■ Task to carry out: All the entries need to be duplicated exactly, with the pictures omitted.

■ Source records:
····················

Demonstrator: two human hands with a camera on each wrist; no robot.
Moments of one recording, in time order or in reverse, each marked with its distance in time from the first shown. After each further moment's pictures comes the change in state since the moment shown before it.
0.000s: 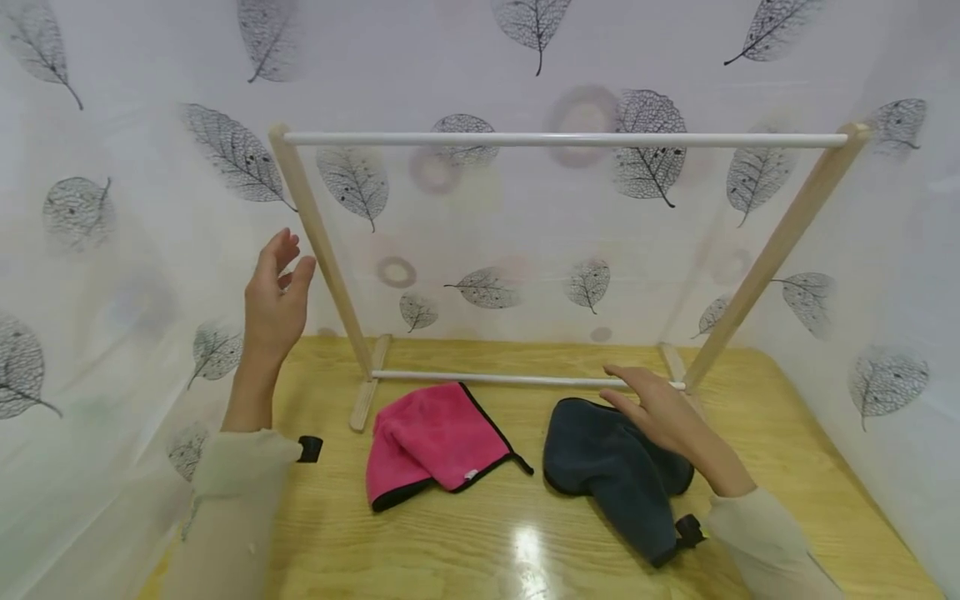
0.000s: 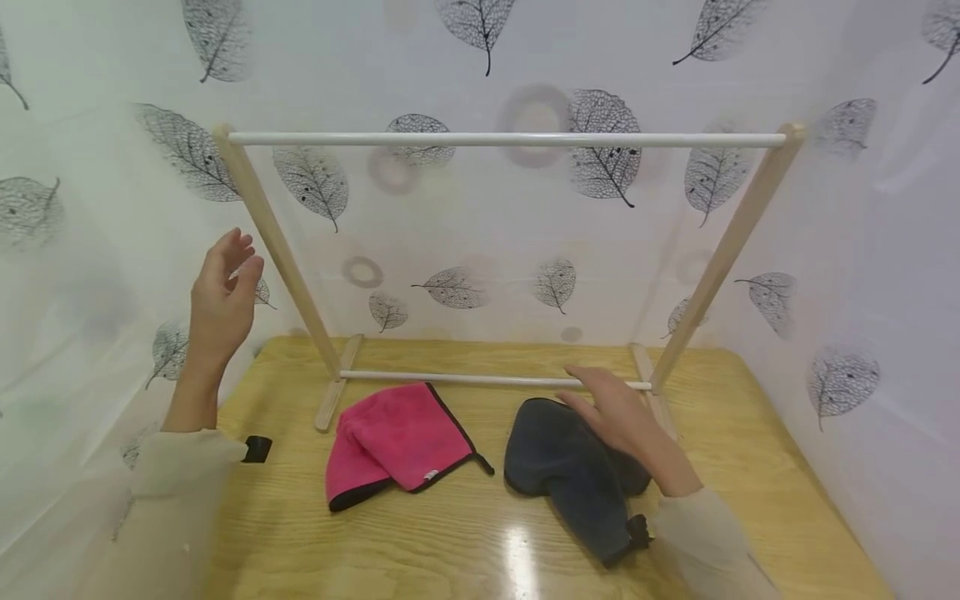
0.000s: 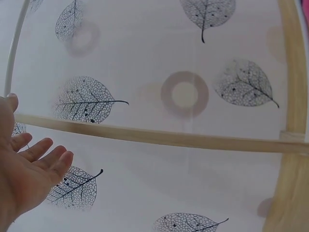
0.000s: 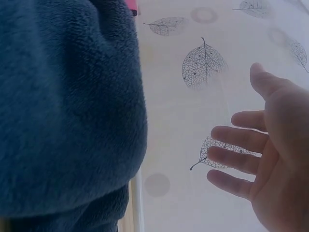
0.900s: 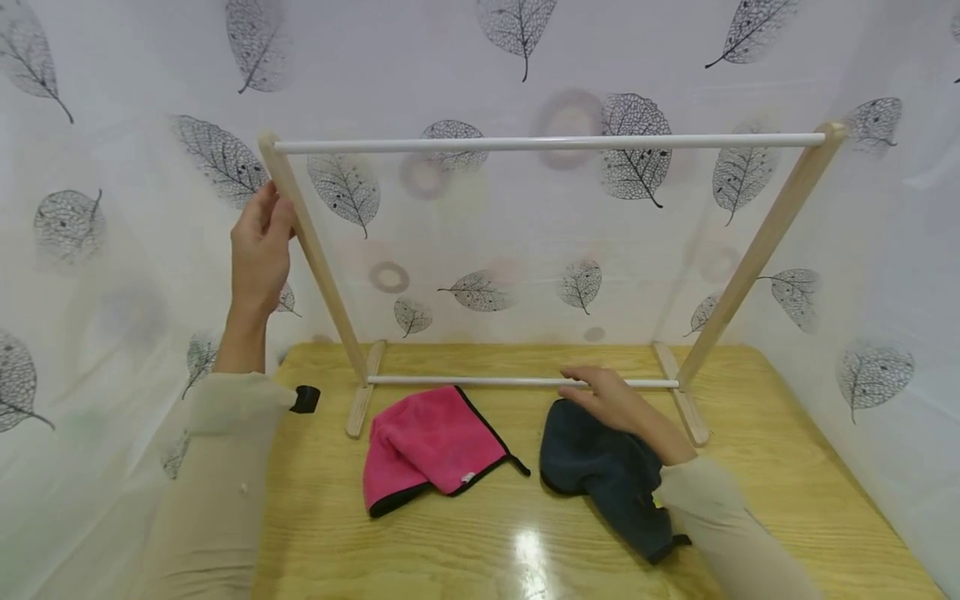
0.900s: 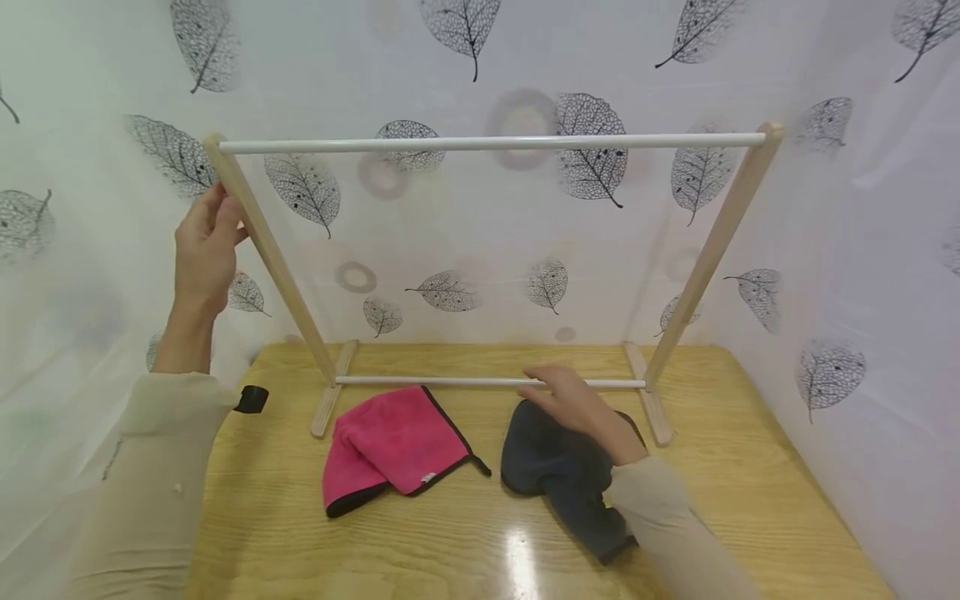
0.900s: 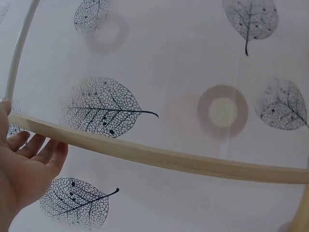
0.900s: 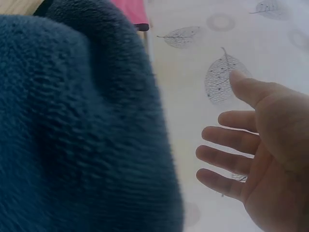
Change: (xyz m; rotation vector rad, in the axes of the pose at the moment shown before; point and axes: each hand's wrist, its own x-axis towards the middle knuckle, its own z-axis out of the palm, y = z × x) left_hand 0.066 0.023 0.001 -0.361 0.015 -0.003; right_hand 0.045 -0.005 0.034 0.143 -0.072 -0.080
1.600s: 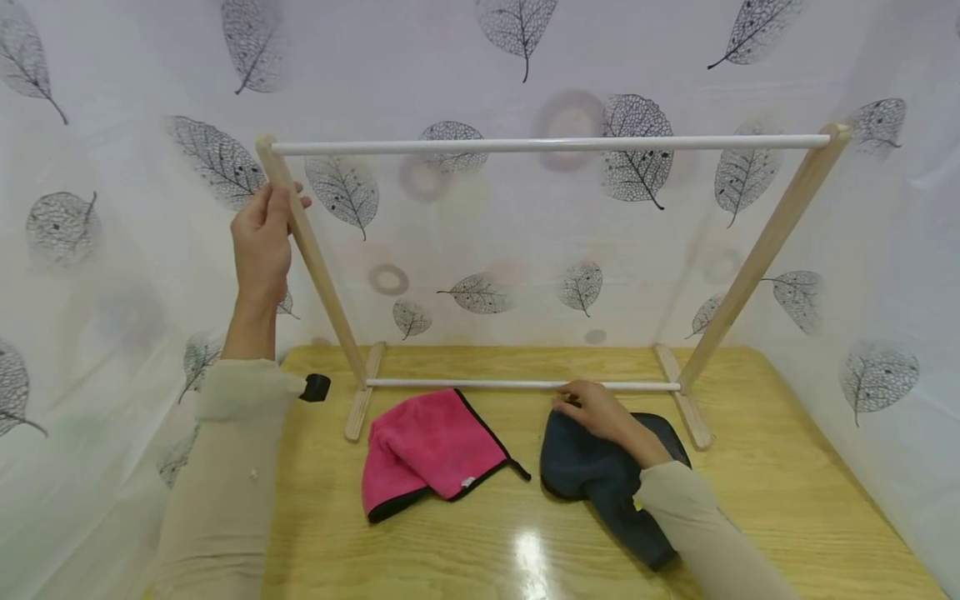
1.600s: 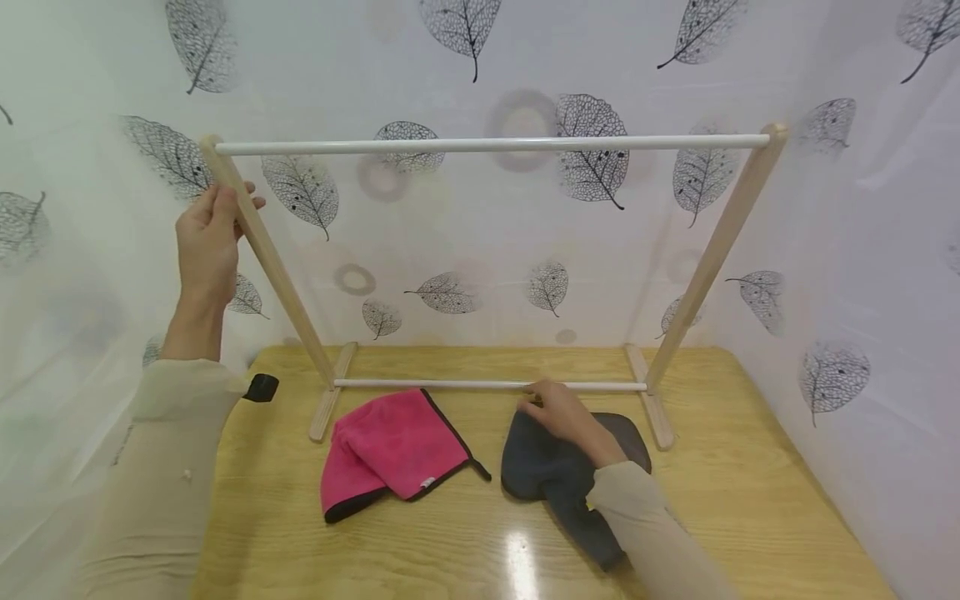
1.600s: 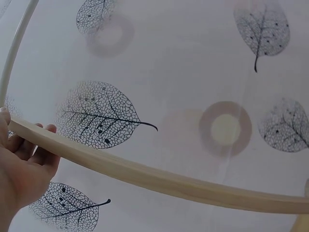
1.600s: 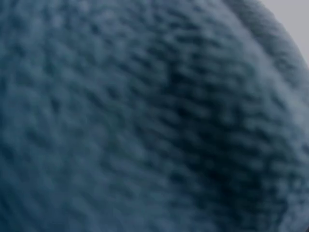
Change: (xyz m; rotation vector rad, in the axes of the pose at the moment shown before) left_hand 0.015 -0.001 0.014 -0.161 0.122 -0.059; right_hand 0.009 0.037 0.042 -0.014 -0.035 0.046
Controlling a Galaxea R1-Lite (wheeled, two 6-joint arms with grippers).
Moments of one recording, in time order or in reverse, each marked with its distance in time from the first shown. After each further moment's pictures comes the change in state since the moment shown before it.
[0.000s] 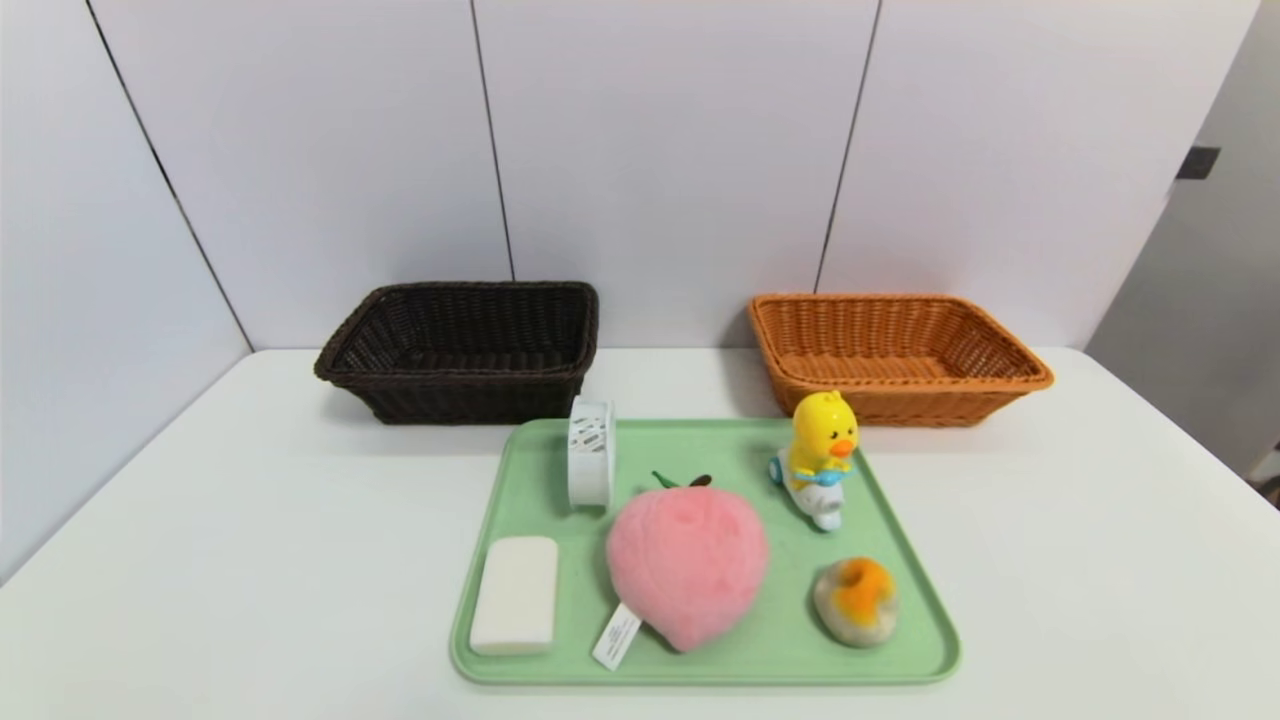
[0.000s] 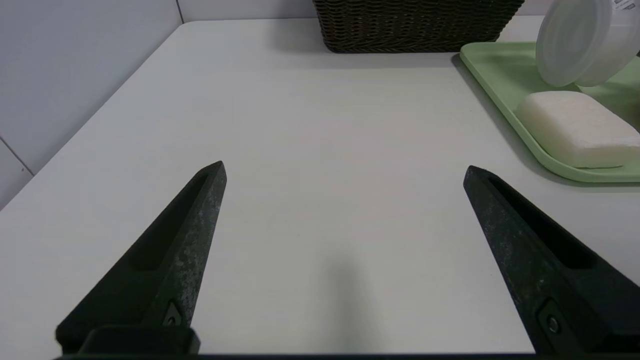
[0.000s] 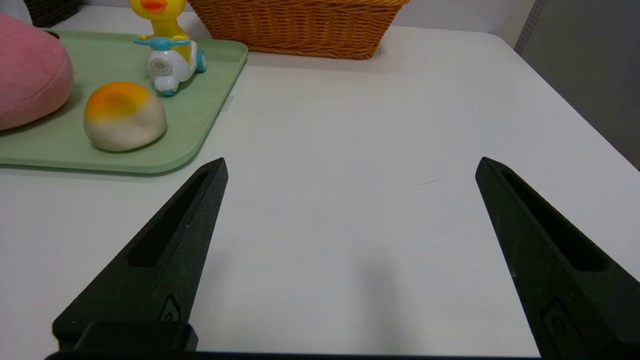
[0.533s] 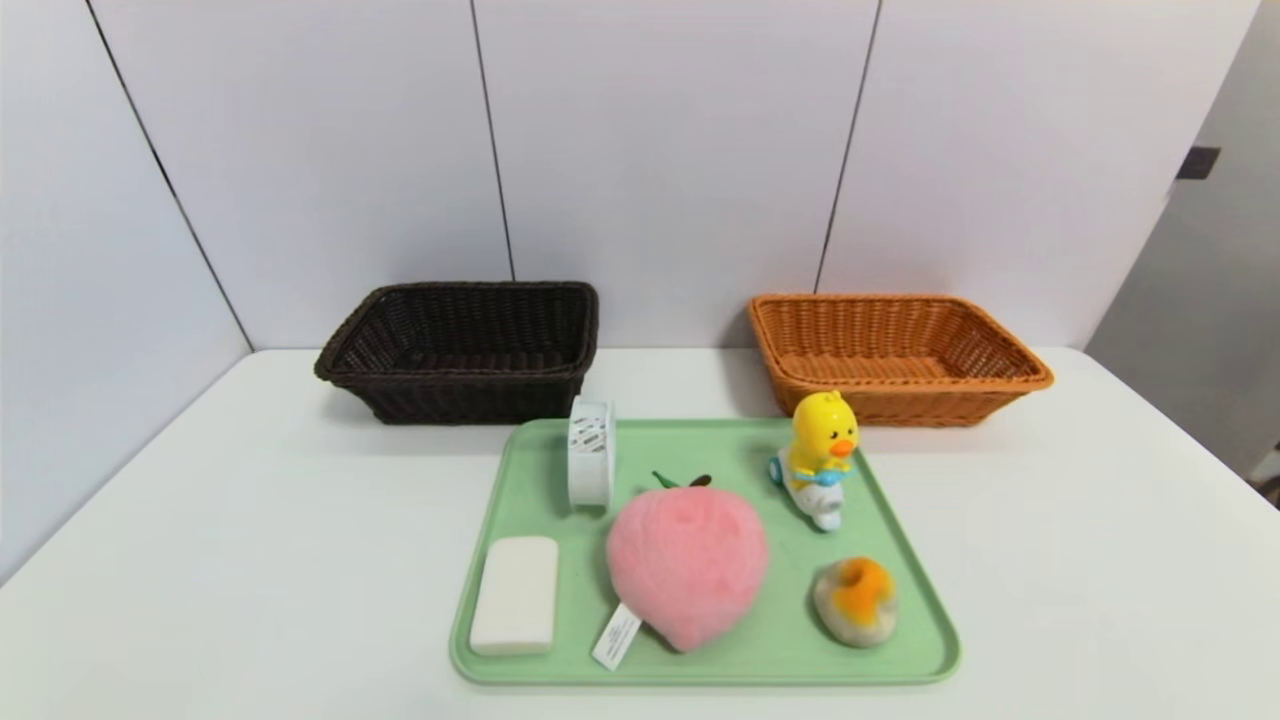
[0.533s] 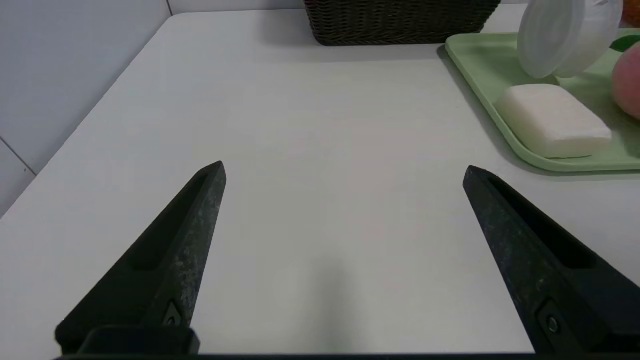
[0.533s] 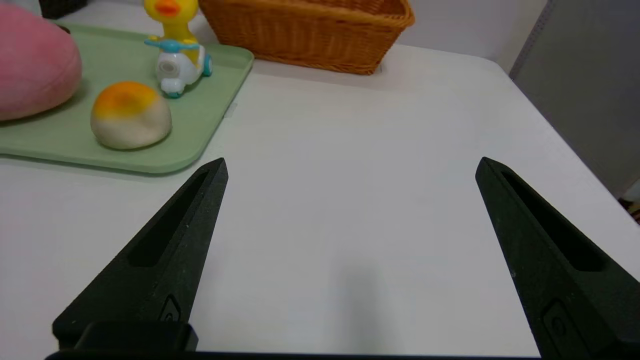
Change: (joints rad) left arm 0.000 0.011 -0.154 0.197 -0.033 0.000; right arm 0.000 0.005 -0.076 0.026 0.026 -0.068
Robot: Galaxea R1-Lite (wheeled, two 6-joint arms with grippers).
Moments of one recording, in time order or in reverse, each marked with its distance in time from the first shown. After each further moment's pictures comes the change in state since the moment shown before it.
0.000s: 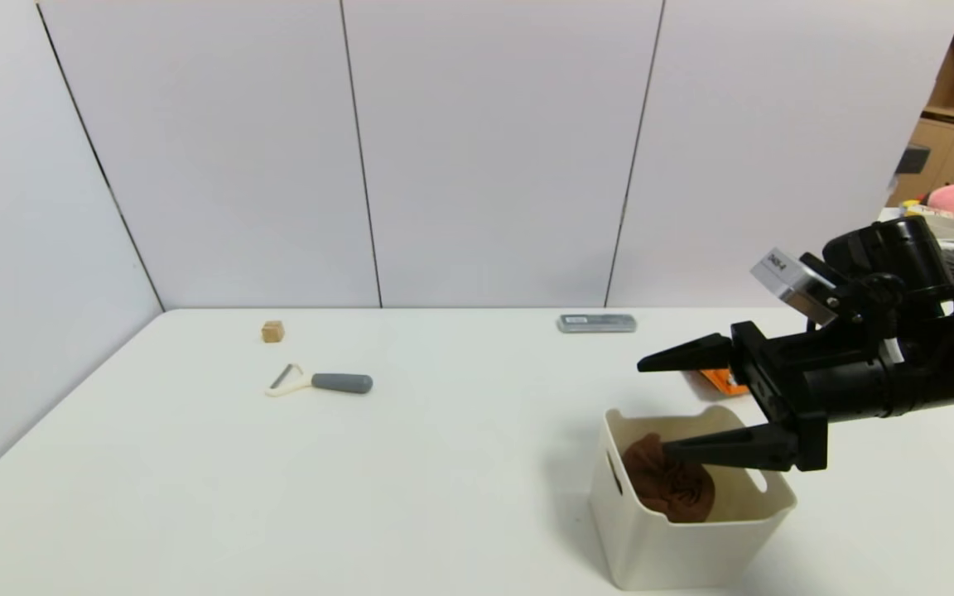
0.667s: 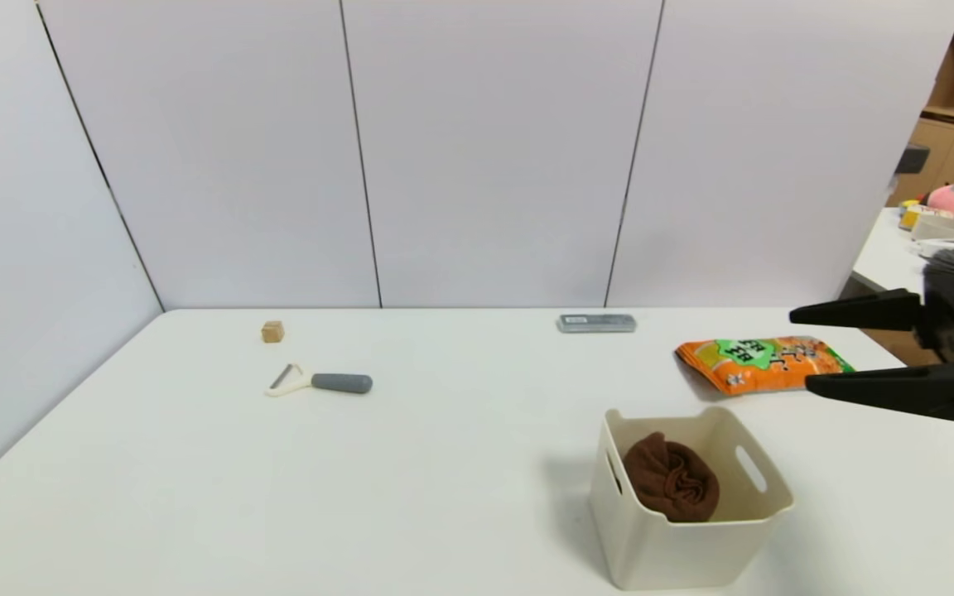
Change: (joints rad) left arm 0.000 0.000 0.000 0.000 0.000 0.000; right arm -0.272 -0.289 -0.109 0.334 -0.123 0.169
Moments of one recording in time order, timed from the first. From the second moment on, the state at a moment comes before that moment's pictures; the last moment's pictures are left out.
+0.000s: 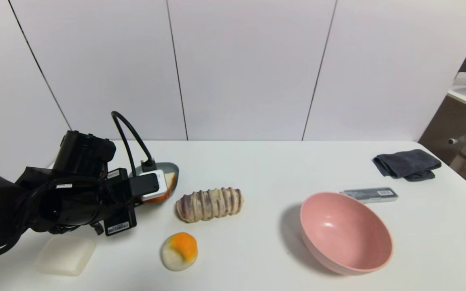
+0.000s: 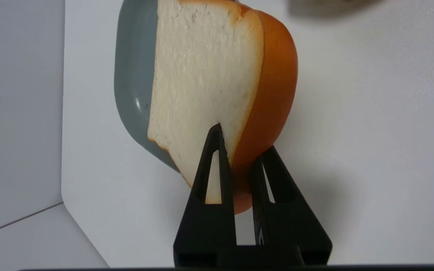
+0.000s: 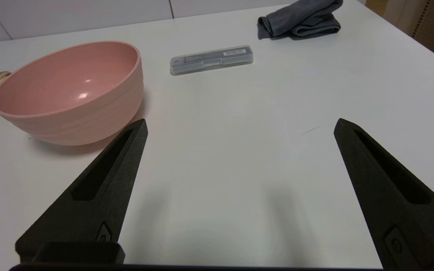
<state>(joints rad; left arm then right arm) -0.35 1.59 -0.76 -0.13 0.07 0.99 0.00 0.00 0.00 0.00 -0.04 0.10</state>
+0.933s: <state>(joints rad) -0.30 1.42 -0.87 -0.11 0.06 0.99 0.00 0.00 0.00 0.00 -0.04 0.10</state>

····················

■ Task result:
Demonstrator: two human hands with a camera on each wrist; no robot.
Moments of one recording, in time order or in reverse, each marked with its distance in time from the first shown. After each further moment's pictures comes the change in state since the moment shown before it.
0.000s: 
0.000s: 
0.000s: 
0.000s: 
0.900s: 
0.900s: 
0.900s: 
0.900s: 
Change: (xyz m; rotation vector rad, in the axes of the pose at the moment shown before; point and axes: each hand's wrist, its own x-axis towards the middle knuckle, its own z-axis out of the palm, y = z × x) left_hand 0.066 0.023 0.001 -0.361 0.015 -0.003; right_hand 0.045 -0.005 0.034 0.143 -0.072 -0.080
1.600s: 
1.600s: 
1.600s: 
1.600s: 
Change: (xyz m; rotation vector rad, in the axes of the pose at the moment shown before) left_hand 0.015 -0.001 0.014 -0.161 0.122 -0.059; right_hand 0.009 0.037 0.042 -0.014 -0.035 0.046
Controlling a Galaxea R1-Lite (wheeled, two 6-joint arms with grippers).
Moments of one recording, in time order or in reverse, each marked with its distance in time from the first shown. After each further moment's pictures comes the change in state since the moment shown before it.
[0.000s] 
[0.000s] 
[0.000s] 
[0.533s] 
[0.533s] 
[0.533s] 
Change: (joints rad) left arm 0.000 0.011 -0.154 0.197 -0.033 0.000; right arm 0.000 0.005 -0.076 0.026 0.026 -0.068
Robot: Galaxea R1-Lite (wheeled, two 6-joint arms with grippers).
Moments of one recording, in time order or in reverse, each marked with its distance in time from the first shown. After each further moment's pictures comes the change in state since the moment shown before it.
0.000s: 
0.667s: 
Change: (joints rad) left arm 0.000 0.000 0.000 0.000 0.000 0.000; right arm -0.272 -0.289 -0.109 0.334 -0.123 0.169
Moments of one recording in time order, timed from the first. From the second moment on, the state at a moment comes before that moment's pictures; the last moment's pictures are left out.
+0.000s: 
+0.000s: 
+0.000s: 
<state>(joints rad; left arm then right arm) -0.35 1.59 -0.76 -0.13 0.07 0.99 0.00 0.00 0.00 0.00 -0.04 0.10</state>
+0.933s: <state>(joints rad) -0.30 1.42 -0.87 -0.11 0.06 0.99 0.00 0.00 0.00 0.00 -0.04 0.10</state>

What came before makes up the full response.